You can’t blame the powers that be in American soccer for trying to capitalize on a potential American “breakthrough” World Cup. They saw a chance for Soccer to gain some wind in the United States, and the soccer federations and equipment companies gambled on the Americans surviving Group E, and grabbing the hearts of America. No one could have predicted their lackluster performance against the Czech Republic, and yes, Arena has to share some of the blame. However, to criticize his motivational tactics was simply irresponsible for experts who knew less about soccer than they knew about Angelina’s baby.
Most demanded Arena’s head on a platter for breaking up team chemistry, and predicted that tomorrow’s game against Ghana would be his last as head coach. Instead, Arena, as he has done countless times (most recently in 2002 against Mexico) has outsmarted us all, proven he knows his team better than everyone (Even the sports writers), and left his squad with a fighting chance (think Geoff Ogilvy on the 18th tee at Winged Foot)of advancing going into tomorrow’s last day of group play.
Of course, any coach in the spotlight that Arena is this month has to be prepared to take his shots along with the praise. That isn’t the point. Arena deserves to be hit hard for the first match, and celebrated for the second. If Beasley’s goal is counted in the second half vs. Italy, you can bet screenwriters would be working hard on the movie script as we speak.
This pattern of sportswriters going on TV and offering their opinions on every issue in sports in two minute intervals has to stop. As much as I love ESPN, the new era of sports has its drawbacks. Any writer who looks good in front of a camera now goes on television and throwing their opinions around right and left as if they were facts, even when armed with no more than a couple of stats on the sport they are covering.
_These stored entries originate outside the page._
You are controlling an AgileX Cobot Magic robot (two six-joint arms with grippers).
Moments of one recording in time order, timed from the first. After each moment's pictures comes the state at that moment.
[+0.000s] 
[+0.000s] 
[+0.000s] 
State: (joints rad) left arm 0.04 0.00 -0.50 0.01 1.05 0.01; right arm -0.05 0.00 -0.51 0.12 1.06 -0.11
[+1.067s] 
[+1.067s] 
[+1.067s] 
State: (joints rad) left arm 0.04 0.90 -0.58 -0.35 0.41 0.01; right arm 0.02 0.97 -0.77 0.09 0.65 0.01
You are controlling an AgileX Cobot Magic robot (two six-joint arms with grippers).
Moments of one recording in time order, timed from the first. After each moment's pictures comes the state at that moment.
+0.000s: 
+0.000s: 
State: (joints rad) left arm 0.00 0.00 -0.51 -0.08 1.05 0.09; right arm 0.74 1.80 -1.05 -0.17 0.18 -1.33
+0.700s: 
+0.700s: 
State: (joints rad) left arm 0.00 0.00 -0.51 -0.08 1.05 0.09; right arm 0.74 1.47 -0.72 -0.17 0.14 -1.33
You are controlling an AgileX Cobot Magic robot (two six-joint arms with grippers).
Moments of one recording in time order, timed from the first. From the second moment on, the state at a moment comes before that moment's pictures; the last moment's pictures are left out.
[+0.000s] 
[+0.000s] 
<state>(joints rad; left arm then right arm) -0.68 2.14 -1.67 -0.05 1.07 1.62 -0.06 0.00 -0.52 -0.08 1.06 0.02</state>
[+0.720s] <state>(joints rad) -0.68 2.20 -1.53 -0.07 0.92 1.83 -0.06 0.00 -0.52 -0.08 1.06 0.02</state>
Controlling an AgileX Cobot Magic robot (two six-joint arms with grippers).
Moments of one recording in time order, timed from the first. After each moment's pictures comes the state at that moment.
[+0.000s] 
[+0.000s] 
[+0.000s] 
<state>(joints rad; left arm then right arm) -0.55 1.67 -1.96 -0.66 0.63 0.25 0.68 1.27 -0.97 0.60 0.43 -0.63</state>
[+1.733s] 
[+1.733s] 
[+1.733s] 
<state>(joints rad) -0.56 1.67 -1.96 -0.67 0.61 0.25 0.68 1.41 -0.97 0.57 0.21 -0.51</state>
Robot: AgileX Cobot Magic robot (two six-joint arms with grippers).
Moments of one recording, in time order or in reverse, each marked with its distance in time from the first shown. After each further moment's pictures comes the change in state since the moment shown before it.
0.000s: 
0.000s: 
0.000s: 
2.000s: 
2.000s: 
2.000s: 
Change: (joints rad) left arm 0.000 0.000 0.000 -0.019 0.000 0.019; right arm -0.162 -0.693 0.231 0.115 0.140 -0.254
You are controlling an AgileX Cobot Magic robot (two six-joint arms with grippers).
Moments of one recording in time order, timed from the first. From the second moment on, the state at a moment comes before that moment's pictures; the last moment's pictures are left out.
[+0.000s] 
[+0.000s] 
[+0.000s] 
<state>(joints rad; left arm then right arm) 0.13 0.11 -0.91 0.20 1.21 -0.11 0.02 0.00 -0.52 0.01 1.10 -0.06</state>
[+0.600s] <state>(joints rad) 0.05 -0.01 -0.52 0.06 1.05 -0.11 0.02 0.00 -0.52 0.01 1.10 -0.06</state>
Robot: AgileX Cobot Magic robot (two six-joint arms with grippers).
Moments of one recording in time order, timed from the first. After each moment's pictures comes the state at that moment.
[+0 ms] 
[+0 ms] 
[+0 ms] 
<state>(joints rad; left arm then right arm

Meanwhile, Bruce Arena is preparing his team for what could be the biggest match of their lives tomorrow, after they were written off a week ago by all of these sports writers who we have converted into celebrities. I’m all for soccer taking off in the United States, but before any more sports writers leap on the bandwagon, lets hope they do a little bit of research before the next time they call for a coach’s head. Either take soccer seriously, or don’t grace us with your viewpoints.
One reply on “Dead and Buried- Yet Still Going Strong”
the us will always have a bunch of bandwagoners for the soccer team every 4 yrs because it will never be big like baseball or football. if they do well, they will be praised, if they suck it up like in prior yrs you will hear a lot of, what we have a soccer team?